With 2026 release season just around the corner and the competitive season complete, now is a great time to look back at some of the golf equipment that made headlines and captured the attention of gearheads in 2025.
While it was an excellent year for drivers, fairway woods and hybrids, the wedges, irons and two putters listed below deserve a respectful golf clap as we sign the scorecard on the year and get excited for next season.
Advertisement
L.A.B. DF3 putter
No golf equipment category was hotter in 2025 than zero-torque putters, and no brand has benefited more from the growth in the category than L.A.B. Golf. Over the last few seasons, several pros who have historically struggled on the greens started using the company’s lie-angle balanced putters with success, including Adam Scott and Lucas Glover. Other pros like Rickie Fowler, Dustin Johnson and Phil Mickelson have switched to a L.A.B. putter too, but when J.J. Spaun used a L.A.B. DF3 to drain a 64-foot putt on the final hole of the 2025 U.S. Open at Oakmont Country Club, the floodgates opened for L.A.B. (which saw a spike in demand for a club that was already popular at retail) and the zero-torque putters.
“I didn’t have a great putting year (in 2024) statistically, and I’m not, statistically, an overall great putter. I’m pretty hot and cold,” Spaun said before the start of the Travelers Championship two days after his win at Oakmont. “But I got (the L.A.B DF3) last off-season and tinkered with it and had enough time—maybe five, six weeks at home—to play with it and get comfortable with it and see what my tendencies were with it. I felt really good with it, so I put it in play. First week was the Sony Open with it, and I almost won there with it. I’ve just been putting a lot more consistently with that putter. It’s obviously proven itself this season.”
Advertisement
Cobra’s 3DP Tour irons
The Cobra 3DP Tour irons have an internal lattice that reduces weight in the middle of the head that is impossible to create by casting, forging or milling.
With a price tag north of $2,400, there is a good chance that you haven’t seen a set of these irons at your local club or ever had a chance to hit them, but Cobra is all-in on the concept of 3D printing and sees it as the future of golf club design. This alternative to casting, forging, or milling allows club makers to create things that would otherwise be impossible to manufacture.
On the outside, the club may look like a traditional iron; inside, things can be radically different. In the 3DP Tour irons, that means a steel matrix to remove weight from the middle of the head and a pair of tungsten weights that boost stability. Will 3D printed irons take over golf in 2026, probably not, but in the not-to-distance future as prices come down, 3D printed golf equipment could make today’s designs seem as quaint as a persimmon driver.
Advertisement
TaylorMade Spider putters
Ben Griffin won the 2025 World Wide Technology Championship after switching from a heel-toe weighted blade to TaylorMade Spider Tour Black putter.
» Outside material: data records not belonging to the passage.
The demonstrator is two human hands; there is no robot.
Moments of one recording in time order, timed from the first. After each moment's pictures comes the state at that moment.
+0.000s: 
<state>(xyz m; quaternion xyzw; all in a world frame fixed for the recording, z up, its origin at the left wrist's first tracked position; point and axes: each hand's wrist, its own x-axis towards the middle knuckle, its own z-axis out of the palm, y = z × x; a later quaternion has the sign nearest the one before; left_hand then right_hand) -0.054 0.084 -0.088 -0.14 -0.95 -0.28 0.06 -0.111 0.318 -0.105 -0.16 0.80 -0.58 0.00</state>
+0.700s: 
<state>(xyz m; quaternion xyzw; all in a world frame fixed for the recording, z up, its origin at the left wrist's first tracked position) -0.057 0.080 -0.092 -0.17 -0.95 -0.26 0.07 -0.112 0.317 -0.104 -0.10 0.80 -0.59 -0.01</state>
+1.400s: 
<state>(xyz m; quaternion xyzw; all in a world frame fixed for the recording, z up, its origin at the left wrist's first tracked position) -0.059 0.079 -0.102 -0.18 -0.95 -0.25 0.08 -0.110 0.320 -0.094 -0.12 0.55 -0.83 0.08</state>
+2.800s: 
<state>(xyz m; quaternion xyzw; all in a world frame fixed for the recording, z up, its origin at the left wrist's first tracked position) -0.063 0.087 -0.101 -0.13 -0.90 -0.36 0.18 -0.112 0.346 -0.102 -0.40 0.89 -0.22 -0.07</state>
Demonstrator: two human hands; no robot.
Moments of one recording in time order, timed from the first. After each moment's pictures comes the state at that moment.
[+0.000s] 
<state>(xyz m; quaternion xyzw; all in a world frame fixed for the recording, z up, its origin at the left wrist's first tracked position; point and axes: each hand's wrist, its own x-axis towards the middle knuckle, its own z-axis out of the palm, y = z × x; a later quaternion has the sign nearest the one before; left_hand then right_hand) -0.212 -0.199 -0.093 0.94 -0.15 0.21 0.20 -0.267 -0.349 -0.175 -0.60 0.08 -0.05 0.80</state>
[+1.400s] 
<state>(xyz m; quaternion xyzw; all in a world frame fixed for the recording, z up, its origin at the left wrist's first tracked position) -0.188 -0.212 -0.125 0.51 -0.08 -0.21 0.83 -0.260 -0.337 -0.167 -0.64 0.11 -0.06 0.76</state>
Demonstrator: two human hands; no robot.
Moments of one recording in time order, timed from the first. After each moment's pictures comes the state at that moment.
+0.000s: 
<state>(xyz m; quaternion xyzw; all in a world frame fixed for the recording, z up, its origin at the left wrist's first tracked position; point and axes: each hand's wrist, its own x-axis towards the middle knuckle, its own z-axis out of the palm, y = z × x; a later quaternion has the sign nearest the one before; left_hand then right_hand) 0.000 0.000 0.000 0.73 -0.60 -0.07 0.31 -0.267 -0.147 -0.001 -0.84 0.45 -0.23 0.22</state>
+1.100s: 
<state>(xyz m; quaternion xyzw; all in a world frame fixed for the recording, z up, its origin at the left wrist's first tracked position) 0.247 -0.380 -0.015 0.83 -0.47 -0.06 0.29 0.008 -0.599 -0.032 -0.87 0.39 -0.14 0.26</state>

TaylorMade Spider putters have been around for a long time. They have been tweaked and modified and updated numerous times over the years, but you would be hard-pressed to find a piece of gear that had a better year than the venerable Spider Tour.
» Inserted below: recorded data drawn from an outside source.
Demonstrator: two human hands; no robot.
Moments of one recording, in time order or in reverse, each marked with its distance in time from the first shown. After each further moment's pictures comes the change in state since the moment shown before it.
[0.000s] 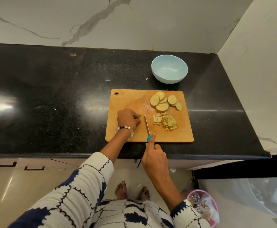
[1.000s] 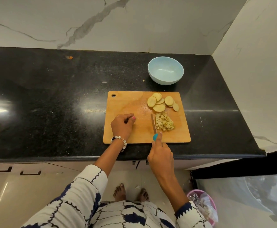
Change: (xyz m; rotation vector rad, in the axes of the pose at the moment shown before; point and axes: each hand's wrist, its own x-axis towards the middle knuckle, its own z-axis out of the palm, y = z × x) left_hand -0.020 -0.016 0.006 -0.302 0.182 0.015; right_hand 0.011 0.017 -0.006 0.040 0.071 0.106
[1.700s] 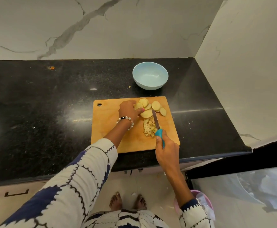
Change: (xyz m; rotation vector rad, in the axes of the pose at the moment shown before) left_hand 0.062 0.071 0.059 0.266 -0.227 0.052; right_hand 0.036 0.029 -0.036 0.482 0.141 0.048
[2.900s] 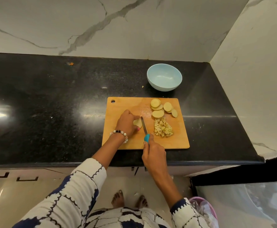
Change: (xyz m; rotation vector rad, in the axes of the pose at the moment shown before) left_hand -0.042 -0.061 -0.033 0.372 -0.117 0.201; right_hand -0.022 -0.024 0.048 -0.316 -0.184 -0.128
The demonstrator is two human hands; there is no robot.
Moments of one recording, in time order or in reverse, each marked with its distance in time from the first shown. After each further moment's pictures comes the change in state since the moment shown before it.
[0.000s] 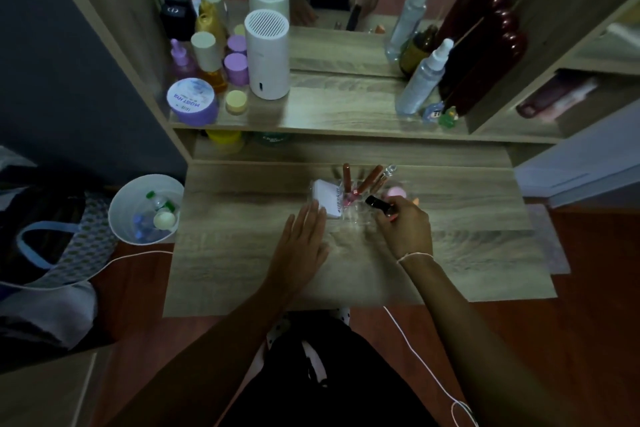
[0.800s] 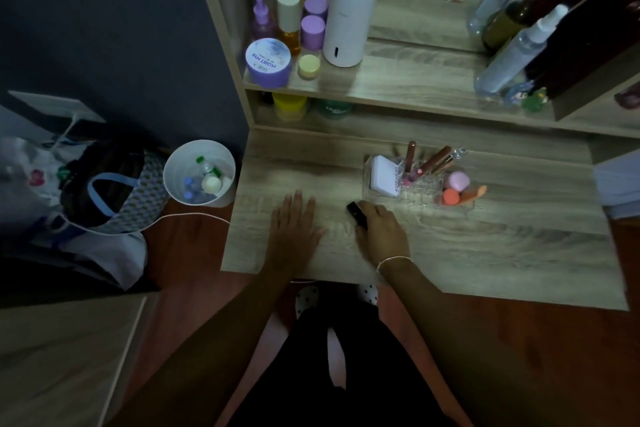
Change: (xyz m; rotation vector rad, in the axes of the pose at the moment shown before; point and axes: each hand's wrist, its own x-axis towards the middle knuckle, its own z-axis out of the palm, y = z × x) left_hand -0.065 -0.073 0.006 -0.029 -0.118 -0.319; right_hand -0.054 -0.040 0.111 -0.232 -0.253 -0.240
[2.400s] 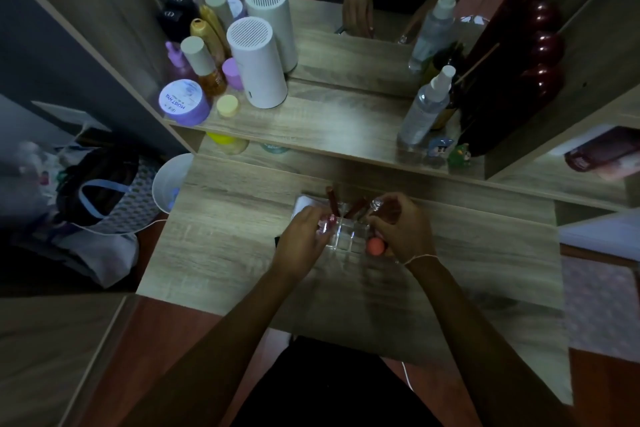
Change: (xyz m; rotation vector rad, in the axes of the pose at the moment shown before) left_hand 0.088 0.182 -0.056 -0.557 0.282 -0.063; right_hand 0.096 0.138 -0.144 0.532 0.014 -0.009
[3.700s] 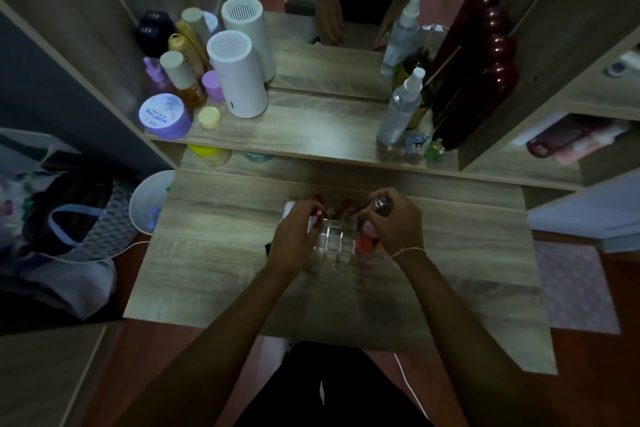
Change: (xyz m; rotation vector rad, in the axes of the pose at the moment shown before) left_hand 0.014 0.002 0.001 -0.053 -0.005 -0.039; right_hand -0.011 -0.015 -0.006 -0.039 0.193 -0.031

At the top of the Official World Golf Ranking as of December 21 are three names – Scottie Scheffler, Rory McIlroy and Tommy Fleetwood – and each of those players is using a TaylorMade Spider Tour. Scheffler won two majors with his and finished the season ranked 22nd in Strokes Gained: Putting, his best finish ever in that category. Rory McIlroy used a Spider to complete the career Grand Slam by winning the 2025 Masters. Tommy Fleetwood switched to a Spider Tour putter after the Masters, had a few close calls and then broke through to win the Tour Championship and FedEx Cup.
Advertisement
Oh yeah, Robert MacIntyre, ranked seventh, and Ben Griffin, ranked eighth, also use a TaylorMade Spider Tour putter, making it half of the world’s top 10.
Titleist Vokey Design wedges
Titleist Vokey WedgeWorks A Grind lob wedge
Released just less than two years ago, there are a lot of Vokey wedges in play every week on the PGA Tour. And by “a lot,” we mean more than 55 percent of the combined gap, sand and lob wedges played in 2025 were Vokey wedges. That’s more than any other club in any other category.
But when it comes to Vokey wedges, it’s not just quantity, it’s also the quality of the non-Titleist staffers who quietly use Vokey wedges that’s impressive. The No. 1 player in the world – who won the PGA Championship and the British Open in 2025 – plays three of them. The winner of the 2024 PGA and British Open uses two.